In contrast, the DCB does not contain any equivalent obligation. It does not require SSDEs to ensure interoperability with competing services, either for messaging or other core digital functionalities. For example, if a business accepts customer service queries only via WhatsApp, users must also be on WhatsApp, regardless of preference. The absence of interoperability requirements in the DCB is thus a critical limitation in regulating integrated digital ecosystems. This regulatory gap allows Indian super-apps to remain fully closed, increasing lock-in and making it difficult for users and businesses to switch or engage across competing ecosystems. As a result, the absence of interoperability in the DCB undermines its objective of promoting user choice and contestable digital markets.
Closely related to this broader issue of user lock-in is another emerging regulatory blind spot - AI assistants and plugin-based architectures.
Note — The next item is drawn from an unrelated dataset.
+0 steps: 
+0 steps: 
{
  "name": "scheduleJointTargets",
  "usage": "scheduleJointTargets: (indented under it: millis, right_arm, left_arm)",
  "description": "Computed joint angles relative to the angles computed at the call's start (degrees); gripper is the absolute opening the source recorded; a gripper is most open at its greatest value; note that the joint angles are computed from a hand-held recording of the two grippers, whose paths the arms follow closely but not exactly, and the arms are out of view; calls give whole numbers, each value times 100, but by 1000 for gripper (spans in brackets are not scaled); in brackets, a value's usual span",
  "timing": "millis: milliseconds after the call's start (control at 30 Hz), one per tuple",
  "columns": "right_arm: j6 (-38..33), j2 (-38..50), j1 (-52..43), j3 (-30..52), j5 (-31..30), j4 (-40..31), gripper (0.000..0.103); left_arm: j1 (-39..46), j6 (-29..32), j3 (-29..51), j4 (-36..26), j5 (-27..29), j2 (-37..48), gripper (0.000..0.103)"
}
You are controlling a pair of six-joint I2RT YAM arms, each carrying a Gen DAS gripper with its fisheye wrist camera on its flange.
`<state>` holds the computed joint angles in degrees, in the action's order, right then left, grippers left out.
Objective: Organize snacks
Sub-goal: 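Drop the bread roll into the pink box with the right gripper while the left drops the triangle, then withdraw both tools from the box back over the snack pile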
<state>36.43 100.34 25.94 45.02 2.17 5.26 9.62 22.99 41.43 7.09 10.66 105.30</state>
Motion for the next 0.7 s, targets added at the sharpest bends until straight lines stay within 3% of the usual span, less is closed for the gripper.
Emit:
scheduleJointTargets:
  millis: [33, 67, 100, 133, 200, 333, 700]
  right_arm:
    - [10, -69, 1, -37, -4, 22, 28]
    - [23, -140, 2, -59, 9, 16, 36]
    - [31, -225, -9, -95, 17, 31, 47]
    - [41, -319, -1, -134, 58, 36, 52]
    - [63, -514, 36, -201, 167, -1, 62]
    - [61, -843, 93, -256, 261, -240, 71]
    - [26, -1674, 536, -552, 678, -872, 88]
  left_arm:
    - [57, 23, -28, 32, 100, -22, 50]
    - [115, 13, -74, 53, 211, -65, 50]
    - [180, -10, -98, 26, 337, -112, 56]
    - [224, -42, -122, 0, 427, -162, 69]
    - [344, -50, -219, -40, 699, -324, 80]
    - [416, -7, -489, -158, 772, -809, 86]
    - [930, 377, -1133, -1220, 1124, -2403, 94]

Neither the DMA nor the DCB explicitly includes AI assistants or plugin-based architectures within their respective definitions of CPS or CDS. This is significant because super-apps are increasingly incorporating AI functionalities that act as entry points to a variety of in-app services such as chatbots that handle queries, process payments, or navigate users to services like shopping or bookings. For example, Meta's integration of Meta AI into WhatsApp enables users to interact with the platform through an AI layer that can influence their navigation across other services within the app. This AI-driven user interface is not currently treated as a standalone CPS or CDS, thereby placing them beyond the reach of most conduct-related regulatory controls despite their growing influence on user navigation and choice. This exclusion creates a regulatory lacuna, permitting novel digital interfaces that exert substantial influence over user behavior to operate outside the perimeter of ex-ante controls.
Conclusion
The DCB represents a major step forward in India’s approach to platform regulation, particularly in adopting an ex-ante framework for entities with systemic digital power. However, the current architecture of the Bill is not designed to capture the structural dominance exercised by super-apps. Such dominance is not rooted in any single service, but in the ability to control data flows, interface defaults, and user attention across interconnected services. By regulating only individual services that meet standalone thresholds, the DCB fails to recognise this ecosystem-level power as a unit of analysis
This article argues that effective regulation of super-apps must begin with their legal recognition. This could take the form of a statutory definition, or a structural test that identifies platforms with tightly integrated services, shared infrastructure, and coordinated control over user experience. Once recognised, the law must then empower the regulator to impose architecture-level obligations on such platforms that going beyond individual conduct remedies. These should include interoperability mandates to prevent ecosystem lock-in, interface neutrality rules to curb self-preferencing, and data-sharing requirements to ensure fair competition across embedded services. Crucially, AI-based user interfaces and plugin ecosystems which now serve as gatekeeping layers must also be brought within the regulatory perimeter.
It is true that ex-ante digital regulation has invited criticism for potential overreach. But in the case of super-apps, the real risk lies in under-regulation. Traditional ex-post enforcement cannot respond quickly or structurally enough to prevent the consolidation of power through closed design, seamless defaults, and behavioural nudges. Recognising super-apps as a distinct regulatory challenge is not regulatory excess but a necessary evolution in competition law to match the complexity of the digital economy.